You can find other tweets attributed to me that are pure invention. And while the claims against me during the course of the Atlantic fiasco were not created ex nihilo, the distortions and exaggerations represent a similar kind of intellectual dishonesty: indifference to the facts of the case in the service of narrow ideological goals.

It is easy to misrepresent and exaggerate view that are controversial to begin with. I have argued for years that the current U.S. model of capital punishment is defective and that the practice ought to be tightly restricted or eliminated entirely. I also have argued that if we are to have capital punishment, then it should be carried out by means that are forthrightly violent – firing squad, hanging, etc. – rather than the current pseudo-clinical method of lethal injection. We should always be honest about what it is we are doing, and the involvement of the medical profession in the willful imposition of death is a perversion of its creed, whether in the matter of abortion or in the matter of executing criminals.

Whatever you think of my views on this issue, I’d suggest that they’re more interested than hearing someone repeat the same shopworn talking points on capital punishment for the thousandth time. The editors of the Atlantic though so, too, until the mob started doing their thinking for them.

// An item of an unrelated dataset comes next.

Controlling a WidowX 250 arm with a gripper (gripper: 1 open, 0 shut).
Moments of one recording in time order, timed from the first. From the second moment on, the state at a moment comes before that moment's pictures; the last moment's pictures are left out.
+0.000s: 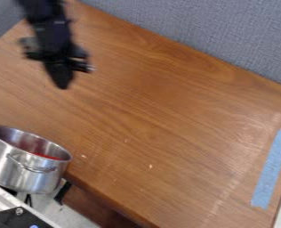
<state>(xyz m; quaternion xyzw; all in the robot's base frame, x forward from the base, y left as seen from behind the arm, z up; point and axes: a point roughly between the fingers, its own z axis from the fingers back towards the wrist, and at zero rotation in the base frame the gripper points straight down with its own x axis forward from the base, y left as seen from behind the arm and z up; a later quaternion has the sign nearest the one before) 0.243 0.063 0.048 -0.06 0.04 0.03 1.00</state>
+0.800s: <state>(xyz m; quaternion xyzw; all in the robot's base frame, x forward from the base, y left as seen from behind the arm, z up) 0.243 0.002 0.026 -0.07 0.07 0.02 0.99</state>
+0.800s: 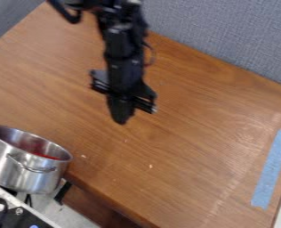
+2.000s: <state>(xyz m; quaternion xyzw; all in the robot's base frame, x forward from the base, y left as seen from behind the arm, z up) 0.251 0.012 0.020 -0.17 0.06 -0.15 0.97</state>
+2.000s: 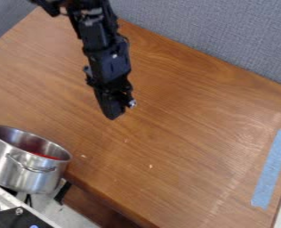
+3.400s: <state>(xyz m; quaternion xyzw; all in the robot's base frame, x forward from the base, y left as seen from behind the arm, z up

The Atlantic has often welcomed controversial writers, the magazine’s best-known contributor today is Ta-Nehisi Coates, arguably the nation’s foremost writer on race. He came in for criticism after writing, in his book “Between the World and Me,” that the first responders on 9/11 were “not human” to hi, that he had come to regards such uniformed figures as menaces I don’t share his view, but if that’s what he thought at the time, then I’m glad he wrote it. He could have pretended to have had thoughts and feelings other than the ones he did – but the truth is usually more interesting, and it is always more useful.

The late Christopher Hitchens was another frequent contributor to the Atlantic. He was routinely denounced by people on the left for his harshly critical view of Islam. He complained of the war in Afghanistan that “the death toll is not nearly high enough,” described Jewish scriptures as “evil and mad” and directed shameful vitriol at Mother Teresa. Hitchens routinely and gleefully gave occasion for offense – and he was one of the invaluable essayists of our time.

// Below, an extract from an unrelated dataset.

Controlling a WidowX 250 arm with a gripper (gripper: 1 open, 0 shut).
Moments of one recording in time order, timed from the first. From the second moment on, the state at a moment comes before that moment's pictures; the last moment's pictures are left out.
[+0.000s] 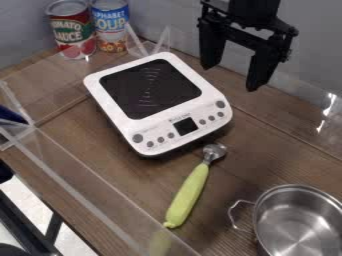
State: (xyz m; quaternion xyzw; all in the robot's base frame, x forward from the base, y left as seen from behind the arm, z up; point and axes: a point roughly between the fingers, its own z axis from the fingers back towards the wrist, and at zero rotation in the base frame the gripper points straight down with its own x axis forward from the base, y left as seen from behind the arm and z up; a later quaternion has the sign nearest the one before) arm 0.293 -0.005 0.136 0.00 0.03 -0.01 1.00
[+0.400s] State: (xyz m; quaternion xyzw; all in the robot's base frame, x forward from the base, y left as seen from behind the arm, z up) arm 0.267 -0.049 0.105 0.00 0.06 -0.08 1.00
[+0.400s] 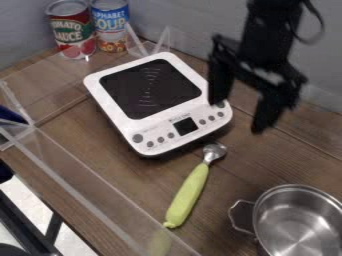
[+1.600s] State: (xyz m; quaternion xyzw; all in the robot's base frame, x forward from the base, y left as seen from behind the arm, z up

“Yes,” Mr. Goldberg said when I reminded him of this precedent. “But Mr. Hitchens was in the family. You are not.”

And that, of course, is what this whole episode was really about. No one is very much interested in my actual views on abortion and capital punishment – I am hardly a household name. Anyone genuinely interested in my views would have done what journalists do and inquired about them. It isn’t hard to do.

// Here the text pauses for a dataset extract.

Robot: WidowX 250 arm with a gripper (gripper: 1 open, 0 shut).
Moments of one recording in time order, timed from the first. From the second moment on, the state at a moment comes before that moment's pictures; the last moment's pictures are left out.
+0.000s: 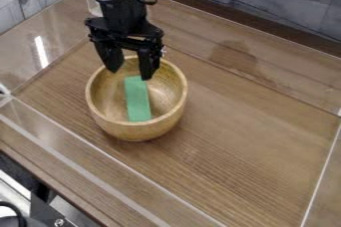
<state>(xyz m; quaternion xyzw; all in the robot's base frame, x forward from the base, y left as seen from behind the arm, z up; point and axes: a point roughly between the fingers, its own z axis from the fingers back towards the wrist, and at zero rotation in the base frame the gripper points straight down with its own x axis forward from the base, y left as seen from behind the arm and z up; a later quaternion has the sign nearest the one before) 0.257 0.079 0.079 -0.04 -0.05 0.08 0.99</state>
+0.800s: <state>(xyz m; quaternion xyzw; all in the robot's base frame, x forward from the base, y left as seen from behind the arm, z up) 0.265 0.071 0.051 -0.01 -0.03 0.13 0.99</state>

I’m working on a piece right now touching on the way that my fellow conservatives sometimes misrepresent the views of the economist ad New York Times columnist Paul Krugman. Mr. Krugman is not the left-wing radical of the right-wing imagination but a moderately liberal Democrat with more traditional views on trade that the Trump administration; his critique of Republican tax policy is fundamentally a conservative one. I think Mr. Krugman would say that’s a fair accounting of his views. I am confident of this because I asked him, and he said so.

Where my writing appears is not a very important or interesting question. What matters more is the issue of how the rage-fueled tribalism of social media, especially Twitter, has infected the op-ed pages and, to some extent, the rest of journalism. Twitter is about offering markers of affiliation of markers of disaffiliation. The Left shouts RACIST!, and the Right shouts FAKE NEWS! There isn’t much that can be done about this other than treating social media with the low regard it deserves.

But when it comes to what appears in our newspapers and magazines, some of the old rules should still apply. By all means, let’s have advocacy journalism, but let’s make sure about the journalism part of it: Do the work, ask the questions, give readers a reason to assume that what’s published adheres to some basic standards of intellectual honesty. To do otherwise tis to empower those who dismiss the media as a tangle of hopeless partisan opportunism.